I know you will not believe this, especially feeling so beaten down right now but in fact YOU ARE IN A POSITION OF STRENGTH.  Consider this - do you honestly believe that you are the first person this supervisor has bullied before?  Sorry to disallusion you but no, you're not.  This supervisor may have a very long list of similar complaints made about them in the past and FAS is just stuck with keeping them employed because it's next to impossible to fire a civil servant.  If there is anybody working with you, who have witnessed how you are being treated, if you had a quiet word with them, perhaps they would give evidence to prove your case.

Will the senior people in the organisation want such an appalling story as yours being broadcast publicly - to the local newspapers and radio stations - want the public alerted to this appalling treatment.  Of course not.  They will want to do everything in their power to keep you quiet and keep this situation under wraps.

You need a strong ally right now, someone who is on your side.  Someone who will stand by you and stand up for you.  Confide in someone you trust.  Tell them what is happening, ask them to help you.  That's what friends are for, to be strong for us when we're not up to it.

Money isn't worth anything if you loose your dignity and self-respect in order to gain a little more.  I know how very tight it is, living off state benefits, currently I'm on a TUS work scheme, but please for the good of your heath and peace of mind, be kind to yourself and get out of there; the sooner the better.

Sending you a mega hug and best wishes.

dubscribe


----------



## headlights

Hi Pudds and Dubscribe, don't know what to say except it’s good to see this country has some good decent people left and a good few are on this site. 

Thank you so much for posting on this subject.
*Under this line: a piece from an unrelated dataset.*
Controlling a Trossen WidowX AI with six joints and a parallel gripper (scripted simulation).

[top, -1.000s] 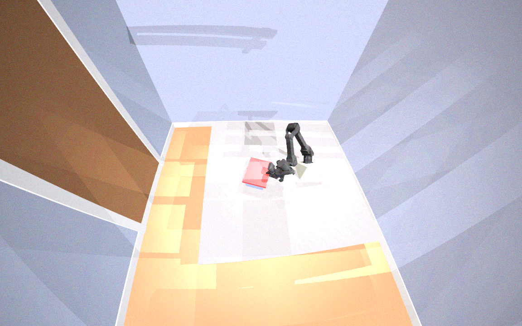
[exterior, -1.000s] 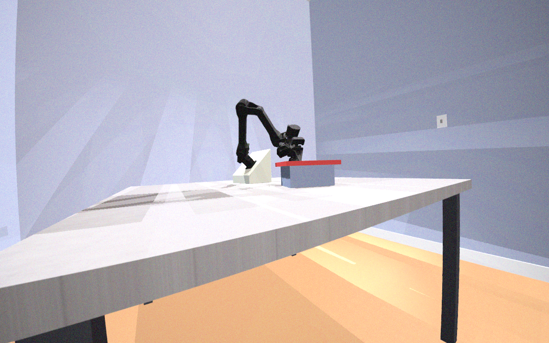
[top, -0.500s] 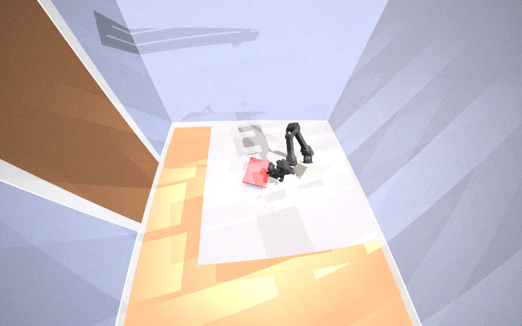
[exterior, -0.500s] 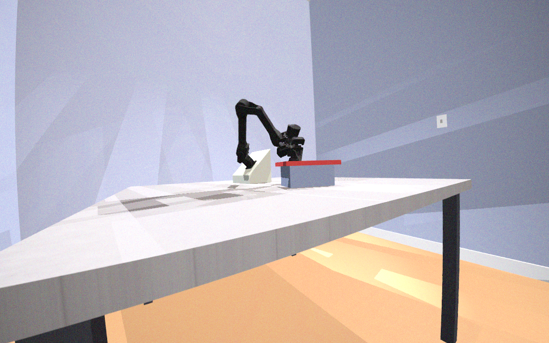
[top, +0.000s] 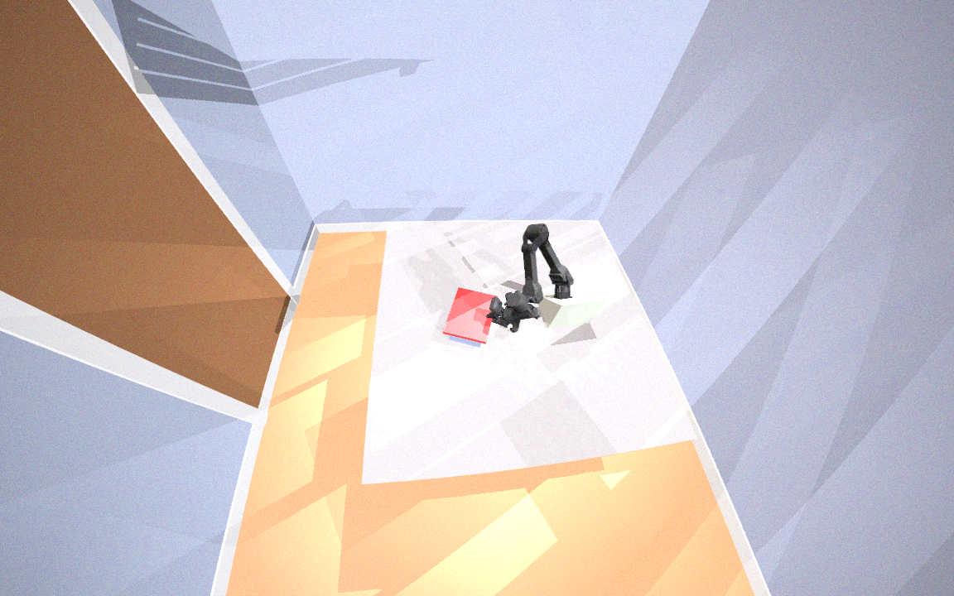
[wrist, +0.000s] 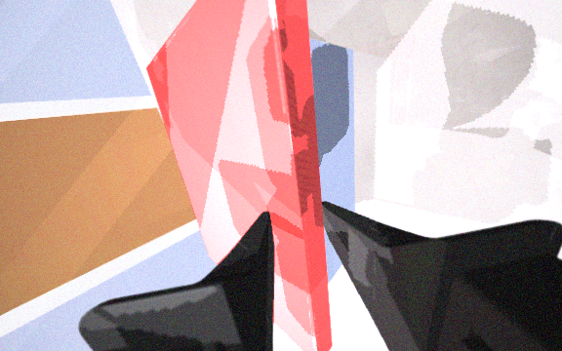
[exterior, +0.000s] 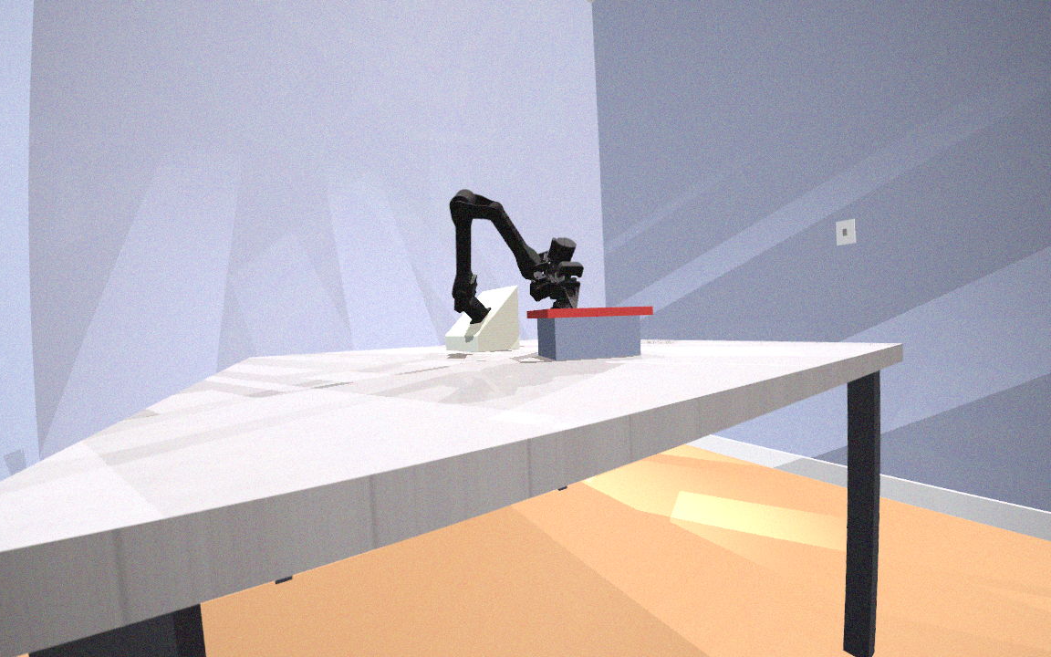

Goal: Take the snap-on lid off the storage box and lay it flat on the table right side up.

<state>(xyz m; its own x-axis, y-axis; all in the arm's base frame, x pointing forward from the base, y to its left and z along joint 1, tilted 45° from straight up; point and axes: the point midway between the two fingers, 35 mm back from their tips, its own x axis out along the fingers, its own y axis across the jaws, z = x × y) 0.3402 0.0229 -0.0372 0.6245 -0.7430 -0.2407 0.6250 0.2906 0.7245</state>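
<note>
My gripper tip is now 7 cm short of the red lid and 3 cm to the left of it. From my gripper tip the other things lie so: blue-grey storage box (7 cm ahead, 5 cm below, 3 cm to the right).
</note>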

It is sad to say the least to see the way some people treat others especially in the work place in this case. I _have logged _dates and incidents and I have witnesses in one case, I also have recordings of calls made to my mobile with the time and number also. I have drafted up an official complaint to the management and the committee and will also take it to Fás [now known as DSP (Department of Social Protection)].
   I believe you are correct in saying that this bully is at it for many years and I believe they also perceive their actions as normal and appropriate to the job they do (or not do) as a so called supervisor.  I don’t intend to stay here much longer but I want to leave the place in better shape than the way I found it and to that end expose for all to see the bully and put an end to this bad behaviour in this establishment. I will update here on this site if there are any developments in this saga. 
  Thanks again for your support and words of wisdom I needed them, boy did I need them!


----------